Für den 28.11. hatten wir Jonathan Eibisch eingeladen, um gemeinsam über die Politische Theorie des Anarchismus zu reden. Wir freuen uns, dass die Veranstaltung auf sehr reges Interesse traf. Nach dem Vortrag und anschließenden Fragen blieben zu später Stunde noch einige Menschen zum Gespräch über anarchistische Praxis im Café der Alten Meierei. Offensichtlich gibt es in Kiel einen großen Bedarf an anarchistischer politischer Bildung, den wir in Zukunft gerne weiter bedienen möchten. 

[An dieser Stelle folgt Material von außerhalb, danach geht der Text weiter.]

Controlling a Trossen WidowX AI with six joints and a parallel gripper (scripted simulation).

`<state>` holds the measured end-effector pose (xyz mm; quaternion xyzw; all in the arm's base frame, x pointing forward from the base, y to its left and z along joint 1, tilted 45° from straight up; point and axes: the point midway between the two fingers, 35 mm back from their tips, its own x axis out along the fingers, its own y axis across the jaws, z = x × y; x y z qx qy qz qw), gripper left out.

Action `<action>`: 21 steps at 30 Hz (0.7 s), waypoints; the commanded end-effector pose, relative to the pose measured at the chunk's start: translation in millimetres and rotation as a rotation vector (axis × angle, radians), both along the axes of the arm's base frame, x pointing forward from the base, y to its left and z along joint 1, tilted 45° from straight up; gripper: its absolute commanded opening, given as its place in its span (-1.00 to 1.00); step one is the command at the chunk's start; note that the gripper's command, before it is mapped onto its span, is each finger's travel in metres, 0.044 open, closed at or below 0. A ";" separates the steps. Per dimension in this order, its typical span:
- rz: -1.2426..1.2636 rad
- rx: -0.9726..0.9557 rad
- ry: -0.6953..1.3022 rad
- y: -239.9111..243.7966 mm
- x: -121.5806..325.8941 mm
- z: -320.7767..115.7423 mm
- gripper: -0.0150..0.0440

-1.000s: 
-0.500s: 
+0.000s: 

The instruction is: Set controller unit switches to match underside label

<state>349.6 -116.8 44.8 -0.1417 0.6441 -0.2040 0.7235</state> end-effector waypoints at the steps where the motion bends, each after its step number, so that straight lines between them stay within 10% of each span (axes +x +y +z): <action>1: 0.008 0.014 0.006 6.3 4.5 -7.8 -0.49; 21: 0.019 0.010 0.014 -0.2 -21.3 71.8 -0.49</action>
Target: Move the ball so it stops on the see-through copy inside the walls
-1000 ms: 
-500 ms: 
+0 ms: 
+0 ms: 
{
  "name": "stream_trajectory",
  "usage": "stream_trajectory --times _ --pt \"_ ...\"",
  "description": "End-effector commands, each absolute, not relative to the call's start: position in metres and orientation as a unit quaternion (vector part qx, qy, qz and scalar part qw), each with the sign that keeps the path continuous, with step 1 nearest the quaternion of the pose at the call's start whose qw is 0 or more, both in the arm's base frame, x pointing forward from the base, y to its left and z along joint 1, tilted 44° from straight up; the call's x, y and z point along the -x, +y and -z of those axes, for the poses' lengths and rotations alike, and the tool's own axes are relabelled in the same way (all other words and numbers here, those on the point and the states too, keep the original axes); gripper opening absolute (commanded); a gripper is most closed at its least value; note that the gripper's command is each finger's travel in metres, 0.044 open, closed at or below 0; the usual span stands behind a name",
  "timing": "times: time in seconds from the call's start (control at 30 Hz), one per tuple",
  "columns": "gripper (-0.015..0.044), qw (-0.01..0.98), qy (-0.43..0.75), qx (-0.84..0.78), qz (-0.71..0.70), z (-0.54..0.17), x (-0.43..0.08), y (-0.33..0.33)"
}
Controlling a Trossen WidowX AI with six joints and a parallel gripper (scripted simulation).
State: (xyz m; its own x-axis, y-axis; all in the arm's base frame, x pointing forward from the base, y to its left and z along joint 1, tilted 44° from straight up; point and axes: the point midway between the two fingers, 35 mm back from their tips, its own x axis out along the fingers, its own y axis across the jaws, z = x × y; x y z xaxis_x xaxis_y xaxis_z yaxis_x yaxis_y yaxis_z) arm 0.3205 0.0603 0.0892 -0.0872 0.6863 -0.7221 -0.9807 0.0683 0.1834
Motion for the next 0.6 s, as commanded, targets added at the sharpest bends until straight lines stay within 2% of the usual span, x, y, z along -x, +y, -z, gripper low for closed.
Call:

Im Rahmen des Antifawochenendes organisierten wir ein kleines Aktionstraining, welches sich hauptsächlich mit Sitzblockaden beschäftigte. In wie weit wir Menschen die Aktionsform nahe bringen konnten, werden wir sehen 🙂
Immer wieder Demos. Immer wieder kleistern. Immer wieder die gleichen Texte schreiben. Das Protest auch anders aussehen kann haben wir beim Workshop zu kreativen Aktionsformen gelernt. Wie kann Ad Busting gelingen? Welche Möglichkeiten habe ich auch mit wenig Menschen, meinen Protest sichtbar zu machen? Um diese und weitere spannende Fragen drehte sich das tagesfüllende Programm.
Feminismus
In mehreren Städten gab es dieses Jahr Aktionen und Kundgebungen im Rahmen des Aktionstags für trans*Gesundheit. In Kiel beteiligten sich 40 Menschen an einer Kundgebung vor dem Medizinischen Dienst der Krankenkassen. Mit der Kundgebung wurde auf die menschenverachtenden Praktiken gegenüber trans* und nicht-binären Personen aufmerksam gemacht.
Dieses Jahr waren viele Christopher Street Days von rechten Anfeidungen, Angriffen und Gegendemostrationen betroffen. Wir beteiligten uns mit einer gemeinsamen Anreise zum ersten CSD in Wismar, den rund 200 Neonazis zu stören versuchten. Die Nazis sind nur wenige hundert Meter gelaufen, haben sich dann aber zum Teil in der Stadt verteilt. Es war reines Glück, dass es dabei nicht zu größeren Zwischenfällen oder Verletzten kam.
Ausblick
2024 war für uns ein ereignisreiches Jahr. Auch wenn die Zeiten mit einer immer weiter fortschreitenden Klimakatastrophe und einem forlaufenden Rechtsruck in Politik und Gesellschaft nicht gut aussehen, freuen wir uns auf ein kämpferisches Jahr 2025!